Work required: When you return the data, keep every word exact and include none of the images.
Start of Exercise data
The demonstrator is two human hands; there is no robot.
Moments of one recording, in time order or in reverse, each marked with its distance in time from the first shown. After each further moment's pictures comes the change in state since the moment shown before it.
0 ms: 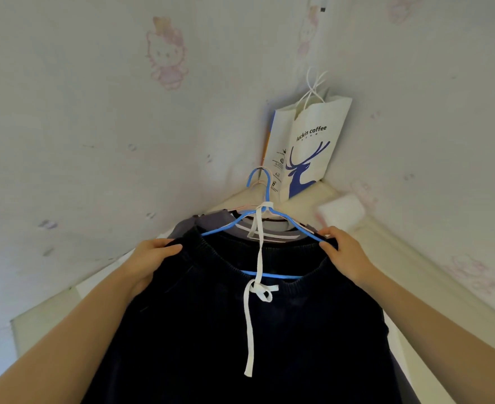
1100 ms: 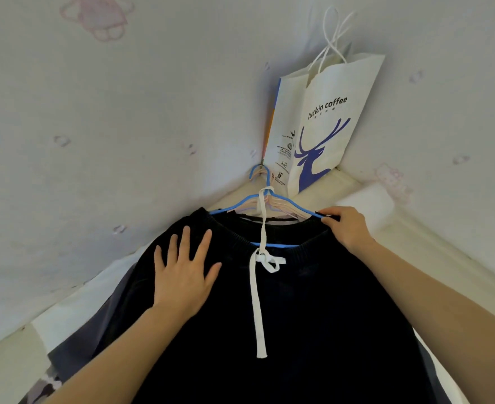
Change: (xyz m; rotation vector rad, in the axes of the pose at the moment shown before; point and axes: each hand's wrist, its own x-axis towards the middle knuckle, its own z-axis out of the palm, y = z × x) left_hand 0.091 -0.060 0.080 1.403 0.319 0.583; right_hand 0.142 0.050 0.061 0.004 0.076 0.179
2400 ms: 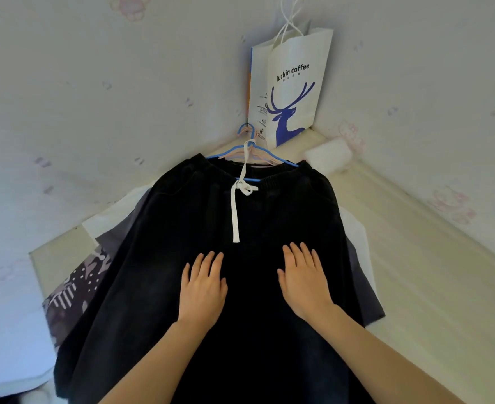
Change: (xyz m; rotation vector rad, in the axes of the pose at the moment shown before) left_hand -0.232 0.072 0.003 -0.125 -0.023 0.048; right_hand -0.315 0.049 0.009 -0.557 -0.102 -0.363
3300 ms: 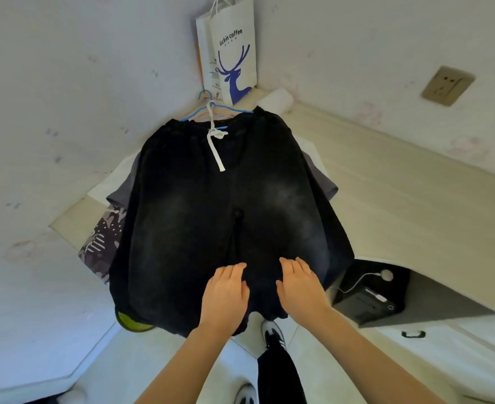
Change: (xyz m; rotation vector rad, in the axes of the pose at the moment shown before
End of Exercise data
Answer to this problem:
The demonstrator is two human hands; there is no robot.
Moments of one recording, in time order or in reverse, each marked with its distance in time from the first shown. After each further moment's pictures comes the change in state since the moment shown before it.
0 ms: 
1100 ms: 
Change: (xyz m; rotation vector rad, in the axes of the pose at the moment shown before; point and axes: each hand's wrist, its own x-axis towards the middle knuckle, its own z-axis out of the palm, y = z × x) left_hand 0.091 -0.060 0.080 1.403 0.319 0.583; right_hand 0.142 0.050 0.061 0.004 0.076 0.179
2400 ms: 
Change: (xyz m; rotation vector rad, in the axes of the pose at the moment shown before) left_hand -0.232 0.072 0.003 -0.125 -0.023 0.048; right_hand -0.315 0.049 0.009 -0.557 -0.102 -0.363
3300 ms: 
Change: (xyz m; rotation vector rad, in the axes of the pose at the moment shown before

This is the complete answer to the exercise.